I wanted it to be like the races in Italy where there’s a ceremony and priests involved, I just threw it to the pagan side of things instead.

I didn’t know how to do registration. We just had some piece of paper people had to come by and pick up. There was no online registration.

The most important thing was we connected with people like Bob Wojtalik, Buck Myall, Dan Ewert, Lee Lynch and others I’m forgetting and that was huge. Luckily, we had Chris Mathias line us up a sponsor with Mountain Hardware and then some watch company that gave us crummy little watches and I was just like, ok, thanks. We basically had no money and operated on a shoestring, but the community brought the whole race together and the race was community.

Scott Lefevre flew over the Friends Hut in his plane with the doors off to throw bacon and supplies out for the burrito aid station.

We really had no communications out there. We had this horrendous Swiss Motorola team fly over saying they were going to climb mountains and set up towers, but they were all out of shape, smoking cigarettes and we ended up having to rescue one of them.
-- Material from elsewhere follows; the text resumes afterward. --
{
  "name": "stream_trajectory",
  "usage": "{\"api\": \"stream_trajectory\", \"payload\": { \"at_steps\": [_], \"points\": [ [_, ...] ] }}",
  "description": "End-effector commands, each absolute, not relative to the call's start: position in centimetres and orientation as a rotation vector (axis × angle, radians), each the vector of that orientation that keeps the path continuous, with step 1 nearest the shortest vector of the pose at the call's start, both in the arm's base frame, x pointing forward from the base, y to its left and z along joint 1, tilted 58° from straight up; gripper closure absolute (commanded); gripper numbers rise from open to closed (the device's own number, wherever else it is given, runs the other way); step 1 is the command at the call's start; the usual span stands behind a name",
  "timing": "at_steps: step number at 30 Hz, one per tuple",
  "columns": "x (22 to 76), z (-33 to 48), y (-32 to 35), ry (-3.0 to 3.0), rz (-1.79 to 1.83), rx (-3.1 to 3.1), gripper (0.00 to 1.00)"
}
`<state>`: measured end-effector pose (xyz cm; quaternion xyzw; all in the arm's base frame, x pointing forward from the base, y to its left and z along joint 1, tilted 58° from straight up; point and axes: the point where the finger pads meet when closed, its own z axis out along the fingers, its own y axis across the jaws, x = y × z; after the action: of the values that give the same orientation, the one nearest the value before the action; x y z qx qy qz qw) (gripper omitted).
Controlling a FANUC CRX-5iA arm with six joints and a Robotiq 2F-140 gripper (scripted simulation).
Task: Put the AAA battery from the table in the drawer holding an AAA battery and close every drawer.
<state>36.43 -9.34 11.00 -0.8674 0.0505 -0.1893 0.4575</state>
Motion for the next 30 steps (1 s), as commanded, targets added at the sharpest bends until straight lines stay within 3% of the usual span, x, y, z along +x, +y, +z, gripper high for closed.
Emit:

The nice thing was that Mike and I skied, toured and mapped out every inch of the route because, if you think about how many places people can get lost out there, it’s phenomenal. So, we kept the race really small, we had to. We still had people scattered all over the place and people turning around and we didn’t have a formula for how to get people who turned around back from Brush Creek and herding people in late in the afternoon was a chore.

I remember the biggest surprise was how fast those guys did it that first year. We were at the finish line trying to figure out how to put up the Mountain Hardware dome when Pierre Wille and Travis and Geo and those guys came tearing in. We didn’t even have a finish line set up.

You crossed the finish line and you got a beer basically. We had free-flowing kegs and the awards ceremony was more like a party.

It was pretty incredible. Thank God I was young because it was a pretty major effort.